Task statement
When you repeat the material, keep each line exact and omit the pictures.

======== Data section ========

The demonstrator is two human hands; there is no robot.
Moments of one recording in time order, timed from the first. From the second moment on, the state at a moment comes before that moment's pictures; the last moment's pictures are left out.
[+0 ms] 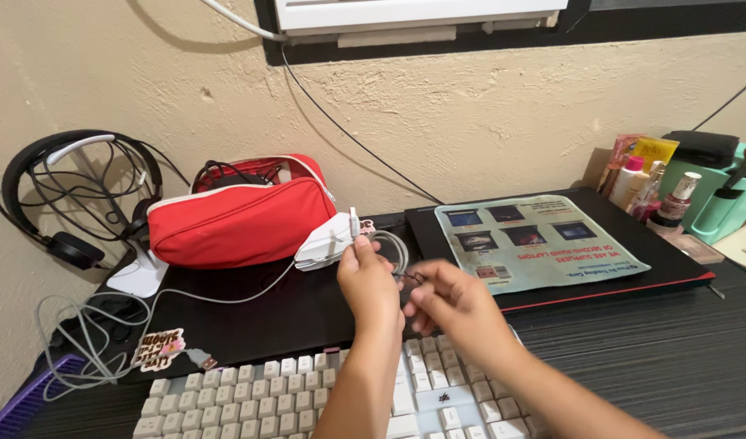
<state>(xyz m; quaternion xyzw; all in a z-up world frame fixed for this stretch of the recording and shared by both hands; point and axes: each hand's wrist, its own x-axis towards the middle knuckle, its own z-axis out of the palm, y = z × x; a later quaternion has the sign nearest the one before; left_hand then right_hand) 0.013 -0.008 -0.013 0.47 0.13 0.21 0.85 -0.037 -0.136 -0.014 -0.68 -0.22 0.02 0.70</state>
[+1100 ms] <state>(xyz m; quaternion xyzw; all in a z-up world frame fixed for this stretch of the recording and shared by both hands) -0.012 -0.026 -0.003 0.63 0.06 0.34 0.70 -0.017 -0.162 -0.008 -0.46 -0.09 0.30 0.83</state>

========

Problem solution
The demonstrator is two human hands; there is no robot.
Moments of one recording in time order, timed from the first. From the second moment on, the state at a moment comes before that moment's pictures; the last moment's pictures are left out.
[+0 ms] 
<state>(xyz m; quaternion xyzw; all in a z-up world frame fixed for this stretch of the recording and shared by both hands; point and axes: each hand's wrist, its own x-axis towards the middle knuckle, its own z-axis out of the palm, y = z × x; a later quaternion has the sign nearest the one before; left_hand then right_hand) 0.013 -0.008 -0.013 0.47 0.13 0.21 0.85 -0.037 -0.136 -0.014 -0.68 -0.22 0.02 0.70</state>
[+1100 ms] <state>(xyz m; quaternion xyzw; all in a z-up world frame fixed for this stretch of the recording and shared by both hands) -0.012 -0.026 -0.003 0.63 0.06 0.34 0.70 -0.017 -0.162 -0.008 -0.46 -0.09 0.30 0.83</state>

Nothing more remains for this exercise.